DATA SEGMENT -
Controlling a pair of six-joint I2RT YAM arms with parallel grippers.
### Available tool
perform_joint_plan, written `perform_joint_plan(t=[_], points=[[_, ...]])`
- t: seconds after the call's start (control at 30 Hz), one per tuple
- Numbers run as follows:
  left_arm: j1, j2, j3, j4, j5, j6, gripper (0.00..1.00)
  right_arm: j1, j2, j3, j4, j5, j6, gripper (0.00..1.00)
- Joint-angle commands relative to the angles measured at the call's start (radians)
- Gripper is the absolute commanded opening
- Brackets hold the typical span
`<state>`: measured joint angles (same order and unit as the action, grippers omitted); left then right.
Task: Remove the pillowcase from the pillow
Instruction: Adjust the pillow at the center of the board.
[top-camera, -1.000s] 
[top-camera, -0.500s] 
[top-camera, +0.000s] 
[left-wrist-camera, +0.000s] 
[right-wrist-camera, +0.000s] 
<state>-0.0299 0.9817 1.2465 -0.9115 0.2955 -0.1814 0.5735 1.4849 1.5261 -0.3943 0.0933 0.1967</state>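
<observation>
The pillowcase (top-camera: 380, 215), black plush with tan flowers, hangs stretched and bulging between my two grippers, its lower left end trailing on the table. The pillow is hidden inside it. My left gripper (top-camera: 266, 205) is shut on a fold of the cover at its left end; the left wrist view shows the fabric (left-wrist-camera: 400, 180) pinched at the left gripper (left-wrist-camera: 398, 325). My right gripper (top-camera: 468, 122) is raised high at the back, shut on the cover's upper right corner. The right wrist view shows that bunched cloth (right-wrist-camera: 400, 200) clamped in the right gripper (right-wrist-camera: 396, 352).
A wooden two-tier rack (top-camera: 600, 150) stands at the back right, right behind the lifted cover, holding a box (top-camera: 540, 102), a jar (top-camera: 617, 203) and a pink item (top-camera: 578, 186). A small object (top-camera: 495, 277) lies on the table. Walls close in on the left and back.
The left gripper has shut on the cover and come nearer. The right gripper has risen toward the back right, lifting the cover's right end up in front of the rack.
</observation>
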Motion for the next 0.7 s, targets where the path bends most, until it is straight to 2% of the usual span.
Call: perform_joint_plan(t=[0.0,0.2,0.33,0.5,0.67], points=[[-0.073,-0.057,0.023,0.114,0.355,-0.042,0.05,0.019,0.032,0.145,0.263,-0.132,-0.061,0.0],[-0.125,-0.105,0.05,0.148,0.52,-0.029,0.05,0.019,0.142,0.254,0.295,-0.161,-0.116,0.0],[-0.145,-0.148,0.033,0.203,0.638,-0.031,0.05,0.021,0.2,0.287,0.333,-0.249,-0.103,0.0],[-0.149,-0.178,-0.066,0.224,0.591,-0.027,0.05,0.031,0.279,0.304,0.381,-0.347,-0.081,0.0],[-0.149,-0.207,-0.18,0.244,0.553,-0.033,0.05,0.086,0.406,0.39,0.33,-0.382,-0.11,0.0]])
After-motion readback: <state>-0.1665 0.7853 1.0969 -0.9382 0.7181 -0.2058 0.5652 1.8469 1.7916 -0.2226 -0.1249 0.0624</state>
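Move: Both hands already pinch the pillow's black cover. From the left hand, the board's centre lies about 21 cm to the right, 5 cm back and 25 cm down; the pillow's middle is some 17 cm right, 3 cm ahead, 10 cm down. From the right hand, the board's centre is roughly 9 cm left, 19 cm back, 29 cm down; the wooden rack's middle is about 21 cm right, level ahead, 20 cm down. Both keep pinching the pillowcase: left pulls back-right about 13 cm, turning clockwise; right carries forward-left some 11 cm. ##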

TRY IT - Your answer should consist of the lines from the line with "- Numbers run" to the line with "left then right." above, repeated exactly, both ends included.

ANSWER TO THE PROBLEM -
- Numbers run as follows:
  left_arm: j1, j2, j3, j4, j5, j6, gripper (0.00..1.00)
  right_arm: j1, j2, j3, j4, j5, j6, gripper (0.00..1.00)
- Joint-angle commands relative to the angles measured at the call's start (radians)
- Gripper is the absolute commanded opening
- Brackets hold the typical span
`<state>`: measured joint angles (same order and unit as the action, grippers omitted); left then right.

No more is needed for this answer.